EXERCISE OBJECTIVE -> Up to and including the line with "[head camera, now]", please set down the entries below exactly, starting from the first line.

SUPPLIED INFORMATION ->
* * * * *

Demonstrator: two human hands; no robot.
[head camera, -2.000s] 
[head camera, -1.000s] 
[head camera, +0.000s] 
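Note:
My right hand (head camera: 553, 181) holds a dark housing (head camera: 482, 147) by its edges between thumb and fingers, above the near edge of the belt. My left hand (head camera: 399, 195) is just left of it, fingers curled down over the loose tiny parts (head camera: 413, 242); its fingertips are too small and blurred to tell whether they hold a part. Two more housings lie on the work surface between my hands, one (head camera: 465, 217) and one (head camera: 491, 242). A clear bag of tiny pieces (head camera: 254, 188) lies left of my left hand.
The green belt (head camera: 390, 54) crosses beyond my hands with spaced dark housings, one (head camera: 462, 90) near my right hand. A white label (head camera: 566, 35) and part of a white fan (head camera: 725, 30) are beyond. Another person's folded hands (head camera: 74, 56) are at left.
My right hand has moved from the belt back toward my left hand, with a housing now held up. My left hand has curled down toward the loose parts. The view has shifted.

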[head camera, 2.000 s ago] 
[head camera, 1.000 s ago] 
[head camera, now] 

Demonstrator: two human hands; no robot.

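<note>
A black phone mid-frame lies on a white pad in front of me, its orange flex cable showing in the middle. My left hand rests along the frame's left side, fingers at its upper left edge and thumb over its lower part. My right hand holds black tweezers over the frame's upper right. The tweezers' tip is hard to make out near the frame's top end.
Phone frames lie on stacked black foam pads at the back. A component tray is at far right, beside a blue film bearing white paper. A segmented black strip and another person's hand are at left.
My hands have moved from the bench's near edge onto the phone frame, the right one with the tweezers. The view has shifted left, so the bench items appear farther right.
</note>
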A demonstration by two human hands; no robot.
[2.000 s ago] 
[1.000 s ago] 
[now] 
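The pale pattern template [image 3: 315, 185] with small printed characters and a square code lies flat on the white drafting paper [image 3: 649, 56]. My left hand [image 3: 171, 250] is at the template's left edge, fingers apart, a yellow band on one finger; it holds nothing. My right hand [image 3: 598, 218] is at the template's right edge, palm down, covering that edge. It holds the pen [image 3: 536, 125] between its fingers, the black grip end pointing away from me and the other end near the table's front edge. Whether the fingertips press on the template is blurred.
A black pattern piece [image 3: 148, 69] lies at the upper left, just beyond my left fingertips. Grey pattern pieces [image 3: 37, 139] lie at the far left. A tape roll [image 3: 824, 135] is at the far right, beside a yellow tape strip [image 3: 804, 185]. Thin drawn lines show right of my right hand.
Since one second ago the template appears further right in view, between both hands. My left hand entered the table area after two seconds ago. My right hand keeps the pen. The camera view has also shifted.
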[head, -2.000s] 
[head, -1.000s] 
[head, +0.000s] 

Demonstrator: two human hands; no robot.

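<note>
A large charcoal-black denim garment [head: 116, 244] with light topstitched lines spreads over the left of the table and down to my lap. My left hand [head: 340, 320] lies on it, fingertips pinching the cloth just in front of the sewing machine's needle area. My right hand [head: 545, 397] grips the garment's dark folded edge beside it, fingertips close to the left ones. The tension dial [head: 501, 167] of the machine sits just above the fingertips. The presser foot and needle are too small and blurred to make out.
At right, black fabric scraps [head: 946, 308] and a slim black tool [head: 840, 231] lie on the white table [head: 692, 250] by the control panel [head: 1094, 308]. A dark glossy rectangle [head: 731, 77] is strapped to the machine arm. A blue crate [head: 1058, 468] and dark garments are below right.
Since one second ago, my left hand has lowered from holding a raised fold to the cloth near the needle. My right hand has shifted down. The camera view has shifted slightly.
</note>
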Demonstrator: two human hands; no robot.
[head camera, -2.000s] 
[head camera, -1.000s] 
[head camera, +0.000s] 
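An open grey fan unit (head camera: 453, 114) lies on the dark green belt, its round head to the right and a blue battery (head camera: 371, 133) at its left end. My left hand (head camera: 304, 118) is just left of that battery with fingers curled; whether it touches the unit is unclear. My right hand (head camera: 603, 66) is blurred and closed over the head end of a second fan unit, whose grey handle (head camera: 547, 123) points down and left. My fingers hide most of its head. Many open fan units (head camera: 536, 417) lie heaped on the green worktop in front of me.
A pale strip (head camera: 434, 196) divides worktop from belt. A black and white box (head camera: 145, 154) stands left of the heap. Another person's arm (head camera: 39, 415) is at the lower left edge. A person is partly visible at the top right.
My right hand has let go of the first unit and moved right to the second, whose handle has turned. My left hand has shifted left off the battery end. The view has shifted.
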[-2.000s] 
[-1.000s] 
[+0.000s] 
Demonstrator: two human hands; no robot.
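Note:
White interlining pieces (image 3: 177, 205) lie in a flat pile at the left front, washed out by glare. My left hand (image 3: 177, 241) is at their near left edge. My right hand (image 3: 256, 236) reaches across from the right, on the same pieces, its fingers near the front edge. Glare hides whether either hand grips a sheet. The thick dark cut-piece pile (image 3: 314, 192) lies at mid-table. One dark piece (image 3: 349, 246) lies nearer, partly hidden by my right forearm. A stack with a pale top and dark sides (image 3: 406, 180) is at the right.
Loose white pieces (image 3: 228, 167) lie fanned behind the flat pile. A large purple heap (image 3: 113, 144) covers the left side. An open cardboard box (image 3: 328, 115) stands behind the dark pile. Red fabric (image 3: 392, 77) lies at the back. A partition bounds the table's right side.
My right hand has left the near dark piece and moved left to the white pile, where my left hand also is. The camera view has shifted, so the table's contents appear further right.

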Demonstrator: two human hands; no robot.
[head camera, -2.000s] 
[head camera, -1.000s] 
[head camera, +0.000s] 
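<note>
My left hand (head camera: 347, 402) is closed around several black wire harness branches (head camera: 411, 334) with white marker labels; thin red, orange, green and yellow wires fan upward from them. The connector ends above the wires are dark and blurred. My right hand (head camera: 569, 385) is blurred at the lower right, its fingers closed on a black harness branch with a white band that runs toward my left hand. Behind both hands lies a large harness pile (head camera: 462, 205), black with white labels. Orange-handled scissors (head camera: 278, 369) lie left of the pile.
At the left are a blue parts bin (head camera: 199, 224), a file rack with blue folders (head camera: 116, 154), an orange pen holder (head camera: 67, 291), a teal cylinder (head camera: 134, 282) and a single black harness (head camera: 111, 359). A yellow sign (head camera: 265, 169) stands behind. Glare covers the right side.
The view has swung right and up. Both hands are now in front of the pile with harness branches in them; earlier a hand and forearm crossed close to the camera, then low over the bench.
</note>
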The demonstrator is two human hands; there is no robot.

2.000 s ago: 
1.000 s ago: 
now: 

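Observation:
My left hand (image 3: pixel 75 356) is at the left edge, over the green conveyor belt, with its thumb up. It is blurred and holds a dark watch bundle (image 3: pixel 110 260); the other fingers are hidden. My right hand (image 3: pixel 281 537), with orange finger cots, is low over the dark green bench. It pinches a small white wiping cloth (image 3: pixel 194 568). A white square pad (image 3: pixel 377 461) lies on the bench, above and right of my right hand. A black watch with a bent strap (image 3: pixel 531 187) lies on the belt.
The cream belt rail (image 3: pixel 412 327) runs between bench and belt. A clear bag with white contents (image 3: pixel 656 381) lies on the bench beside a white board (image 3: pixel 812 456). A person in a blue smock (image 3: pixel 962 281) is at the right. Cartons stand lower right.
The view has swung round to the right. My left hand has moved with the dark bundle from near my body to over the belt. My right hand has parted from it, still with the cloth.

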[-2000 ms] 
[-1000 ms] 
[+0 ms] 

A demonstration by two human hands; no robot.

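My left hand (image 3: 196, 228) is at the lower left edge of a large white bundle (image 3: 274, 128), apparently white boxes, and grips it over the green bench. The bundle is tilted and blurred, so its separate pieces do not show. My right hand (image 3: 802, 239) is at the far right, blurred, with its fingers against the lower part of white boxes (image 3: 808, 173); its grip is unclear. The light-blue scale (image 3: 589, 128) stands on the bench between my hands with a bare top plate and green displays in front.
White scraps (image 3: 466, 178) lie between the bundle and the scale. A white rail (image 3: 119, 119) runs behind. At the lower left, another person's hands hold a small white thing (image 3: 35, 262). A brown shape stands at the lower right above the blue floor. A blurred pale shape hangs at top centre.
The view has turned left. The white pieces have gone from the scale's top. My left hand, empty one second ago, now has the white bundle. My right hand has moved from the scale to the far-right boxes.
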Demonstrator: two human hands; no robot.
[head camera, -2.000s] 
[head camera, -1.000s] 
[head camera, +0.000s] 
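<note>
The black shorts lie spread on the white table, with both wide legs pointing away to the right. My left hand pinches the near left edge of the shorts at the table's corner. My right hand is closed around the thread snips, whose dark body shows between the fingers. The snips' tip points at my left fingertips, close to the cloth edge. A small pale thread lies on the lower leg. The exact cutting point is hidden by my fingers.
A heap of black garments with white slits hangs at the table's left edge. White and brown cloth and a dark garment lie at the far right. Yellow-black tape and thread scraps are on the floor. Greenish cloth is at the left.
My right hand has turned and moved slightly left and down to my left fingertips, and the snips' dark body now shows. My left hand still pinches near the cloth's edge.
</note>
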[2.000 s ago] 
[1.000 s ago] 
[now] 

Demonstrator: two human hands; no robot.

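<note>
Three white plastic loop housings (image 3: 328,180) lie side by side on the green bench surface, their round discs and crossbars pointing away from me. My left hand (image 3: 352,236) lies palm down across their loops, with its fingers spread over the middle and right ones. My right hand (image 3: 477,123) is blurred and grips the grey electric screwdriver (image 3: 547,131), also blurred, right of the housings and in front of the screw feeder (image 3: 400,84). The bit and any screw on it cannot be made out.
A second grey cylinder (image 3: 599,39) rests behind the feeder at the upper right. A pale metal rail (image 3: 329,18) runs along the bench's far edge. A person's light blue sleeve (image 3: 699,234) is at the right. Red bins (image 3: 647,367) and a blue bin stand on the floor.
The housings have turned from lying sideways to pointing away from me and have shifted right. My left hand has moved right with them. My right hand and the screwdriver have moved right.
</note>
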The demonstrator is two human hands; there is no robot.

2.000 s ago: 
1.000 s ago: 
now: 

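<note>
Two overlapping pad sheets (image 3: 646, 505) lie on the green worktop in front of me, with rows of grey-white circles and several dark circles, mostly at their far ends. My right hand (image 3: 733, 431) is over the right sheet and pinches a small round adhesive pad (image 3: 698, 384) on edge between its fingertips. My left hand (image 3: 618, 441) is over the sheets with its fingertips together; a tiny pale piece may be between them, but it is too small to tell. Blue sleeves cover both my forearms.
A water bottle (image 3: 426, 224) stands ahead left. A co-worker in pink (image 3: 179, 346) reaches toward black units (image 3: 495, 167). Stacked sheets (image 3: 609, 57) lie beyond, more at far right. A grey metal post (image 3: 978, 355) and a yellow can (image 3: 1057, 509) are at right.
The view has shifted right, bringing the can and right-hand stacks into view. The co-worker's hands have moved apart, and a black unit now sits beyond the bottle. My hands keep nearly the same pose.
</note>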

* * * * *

ANSWER TO THIS PROBLEM ->
Demonstrator: two human hands; no robot.
[head camera, -2.000s] 
[head camera, -1.000s] 
[head camera, +0.000s] 
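Note:
My right hand (head camera: 553, 181) holds a dark housing (head camera: 482, 147) by its edges between thumb and fingers, above the near edge of the belt. My left hand (head camera: 399, 195) is just left of it, fingers curled down over the loose tiny parts (head camera: 413, 242); its fingertips are too small and blurred to tell whether they hold a part. Two more housings lie on the work surface between my hands, one (head camera: 465, 217) and one (head camera: 491, 242). A clear bag of tiny pieces (head camera: 254, 188) lies left of my left hand.
The green belt (head camera: 390, 54) crosses beyond my hands with spaced dark housings, one (head camera: 462, 90) near my right hand. A white label (head camera: 566, 35) and part of a white fan (head camera: 725, 30) are beyond. Another person's folded hands (head camera: 74, 56) are at left.
My right hand has moved from the belt back toward my left hand, with a housing now held up. My left hand has curled down toward the loose parts. The view has shifted.
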
[head camera, 2.000 s ago] 
[head camera, 1.000 s ago] 
[head camera, now] 

Nothing further is needed for the exercise.